Data section start

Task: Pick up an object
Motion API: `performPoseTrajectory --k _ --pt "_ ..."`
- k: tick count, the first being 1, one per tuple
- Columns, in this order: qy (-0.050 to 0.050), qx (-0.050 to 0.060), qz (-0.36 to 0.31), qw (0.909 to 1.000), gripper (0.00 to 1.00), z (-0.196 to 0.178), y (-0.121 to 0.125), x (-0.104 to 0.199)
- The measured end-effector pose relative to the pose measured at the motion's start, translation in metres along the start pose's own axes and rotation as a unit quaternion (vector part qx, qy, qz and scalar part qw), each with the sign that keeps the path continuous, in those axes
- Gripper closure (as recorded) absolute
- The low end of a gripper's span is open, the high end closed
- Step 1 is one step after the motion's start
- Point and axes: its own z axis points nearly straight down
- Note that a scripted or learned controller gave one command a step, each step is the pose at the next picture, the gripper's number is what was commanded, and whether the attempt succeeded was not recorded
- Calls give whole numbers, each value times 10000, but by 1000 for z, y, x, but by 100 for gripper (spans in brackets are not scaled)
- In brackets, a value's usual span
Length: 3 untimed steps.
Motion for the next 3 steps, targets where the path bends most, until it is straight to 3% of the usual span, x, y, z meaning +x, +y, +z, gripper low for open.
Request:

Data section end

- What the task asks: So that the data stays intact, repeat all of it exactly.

- Worked solution:
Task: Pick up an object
Motion API: `performPoseTrajectory --k _ --pt "_ ..."`
- k: tick count, the first being 1, one per tuple
- Columns, in this order: qy (-0.050 to 0.050), qx (-0.050 to 0.060), qz (-0.36 to 0.31), qw (0.909 to 1.000), gripper (0.00 to 1.00), z (-0.196 to 0.178), y (-0.121 to 0.125), x (-0.104 to 0.199)
- The measured end-effector pose relative to the pose measured at the motion's start, translation in metres along the start pose's own axes and rotation as a unit quaternion (vector part qx, qy, qz and scalar part qw), each with the sign that keeps the path continuous, in those axes
- Gripper closure (as recorded) absolute
- The low end of a gripper's span is open, the high end closed
- Step 1 is one step after the motion's start
- Point and axes: its own z axis points nearly straight down
- Note that a scripted or learned controller gave one command a step, each step is the pose at the next picture, the gripper's number is what was commanded, and whether the attempt succeeded was not recorded
- Calls give whole numbers, each value times 10000, but by 1000 for z, y, x, but by 100 for gripper (spans in brackets are not scaled)
- In brackets, a value's usual span
Length: 3 untimed steps.
Motion for the next 3 steps, targets where the path bends most, until it is straight to 3% of the usual span, x, y, z meaning +x, +y, +z, gripper low for open.
Request:

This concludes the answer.